** To do **
In the entries that follow, the lines from the line containing "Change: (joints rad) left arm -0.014" up to and including the line containing "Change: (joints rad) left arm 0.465" must be copied exactly, with pictures omitted.

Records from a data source
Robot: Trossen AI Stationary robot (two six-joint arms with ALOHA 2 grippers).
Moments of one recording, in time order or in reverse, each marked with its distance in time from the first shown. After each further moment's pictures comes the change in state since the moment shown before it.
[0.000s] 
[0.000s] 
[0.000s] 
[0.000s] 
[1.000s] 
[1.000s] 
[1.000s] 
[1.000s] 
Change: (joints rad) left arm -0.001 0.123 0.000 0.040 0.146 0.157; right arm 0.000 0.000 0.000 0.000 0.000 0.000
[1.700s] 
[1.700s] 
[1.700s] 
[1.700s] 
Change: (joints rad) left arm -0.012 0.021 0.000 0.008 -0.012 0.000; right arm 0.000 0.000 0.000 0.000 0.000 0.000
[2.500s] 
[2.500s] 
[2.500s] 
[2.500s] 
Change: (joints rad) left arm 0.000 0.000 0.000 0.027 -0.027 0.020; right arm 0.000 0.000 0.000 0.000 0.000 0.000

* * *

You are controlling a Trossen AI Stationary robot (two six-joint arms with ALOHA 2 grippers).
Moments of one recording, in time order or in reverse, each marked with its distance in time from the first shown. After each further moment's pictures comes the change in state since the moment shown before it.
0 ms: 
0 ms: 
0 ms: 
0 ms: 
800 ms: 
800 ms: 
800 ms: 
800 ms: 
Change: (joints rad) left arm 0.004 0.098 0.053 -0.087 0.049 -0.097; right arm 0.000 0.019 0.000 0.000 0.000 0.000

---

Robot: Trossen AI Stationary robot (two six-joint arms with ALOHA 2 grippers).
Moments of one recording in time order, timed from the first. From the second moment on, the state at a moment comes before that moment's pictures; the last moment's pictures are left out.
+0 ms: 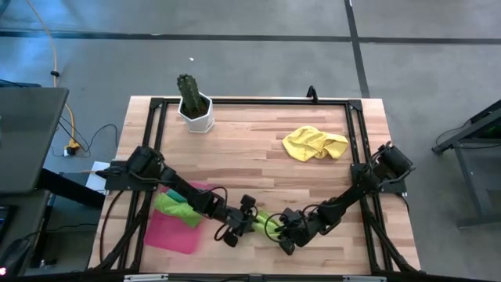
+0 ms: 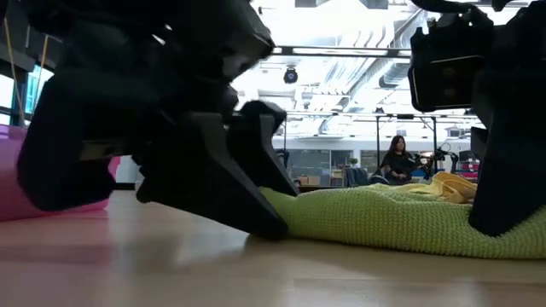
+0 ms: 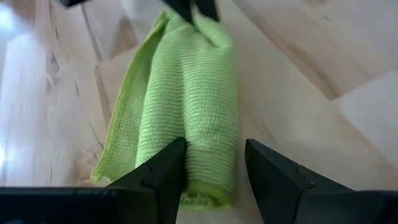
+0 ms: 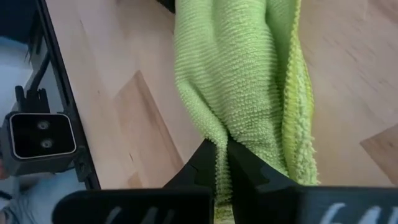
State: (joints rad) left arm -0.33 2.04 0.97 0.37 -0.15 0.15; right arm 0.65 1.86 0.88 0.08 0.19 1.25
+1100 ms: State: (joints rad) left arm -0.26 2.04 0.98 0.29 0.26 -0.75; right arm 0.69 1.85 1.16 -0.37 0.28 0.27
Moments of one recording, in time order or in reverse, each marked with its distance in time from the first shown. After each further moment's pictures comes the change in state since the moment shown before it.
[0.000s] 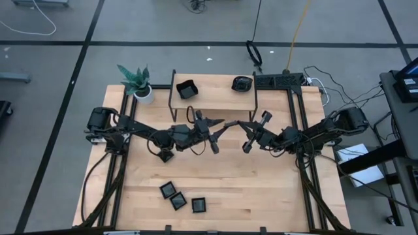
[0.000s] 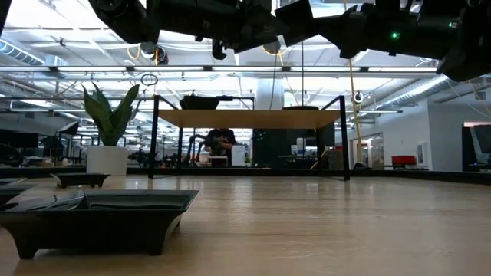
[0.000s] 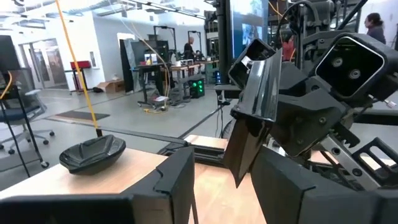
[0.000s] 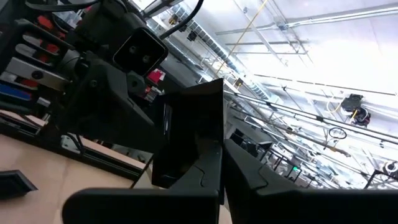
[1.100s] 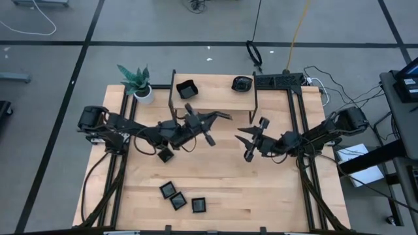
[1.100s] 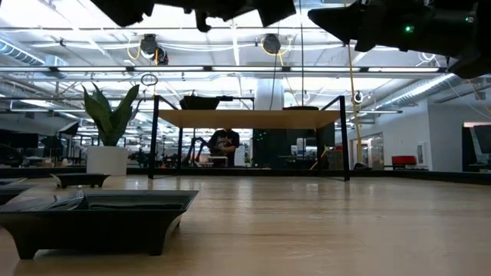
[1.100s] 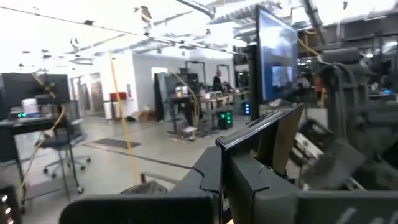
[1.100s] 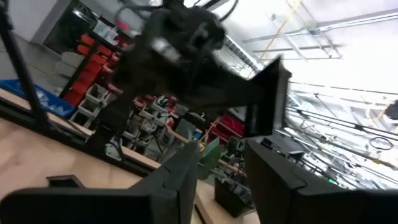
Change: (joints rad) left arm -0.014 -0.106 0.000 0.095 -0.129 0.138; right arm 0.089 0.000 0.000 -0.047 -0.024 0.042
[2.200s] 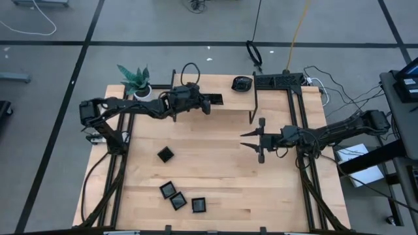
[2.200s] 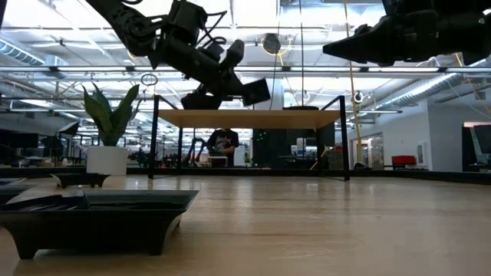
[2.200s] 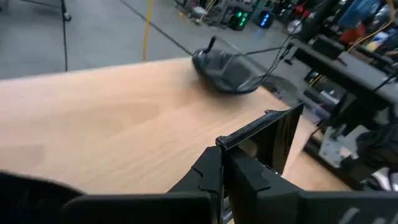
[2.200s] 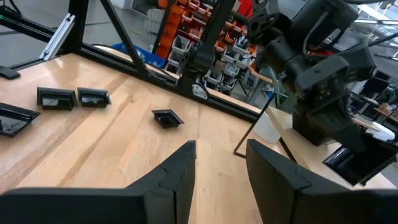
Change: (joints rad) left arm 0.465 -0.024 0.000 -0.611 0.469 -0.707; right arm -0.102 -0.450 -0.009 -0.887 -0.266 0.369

** Final answer **
Change: (joints rad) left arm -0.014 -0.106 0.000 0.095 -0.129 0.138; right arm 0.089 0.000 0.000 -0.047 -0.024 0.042
[2.200s] 
[2.200s] 
[2.200s] 
[2.200s] 
Change: (joints rad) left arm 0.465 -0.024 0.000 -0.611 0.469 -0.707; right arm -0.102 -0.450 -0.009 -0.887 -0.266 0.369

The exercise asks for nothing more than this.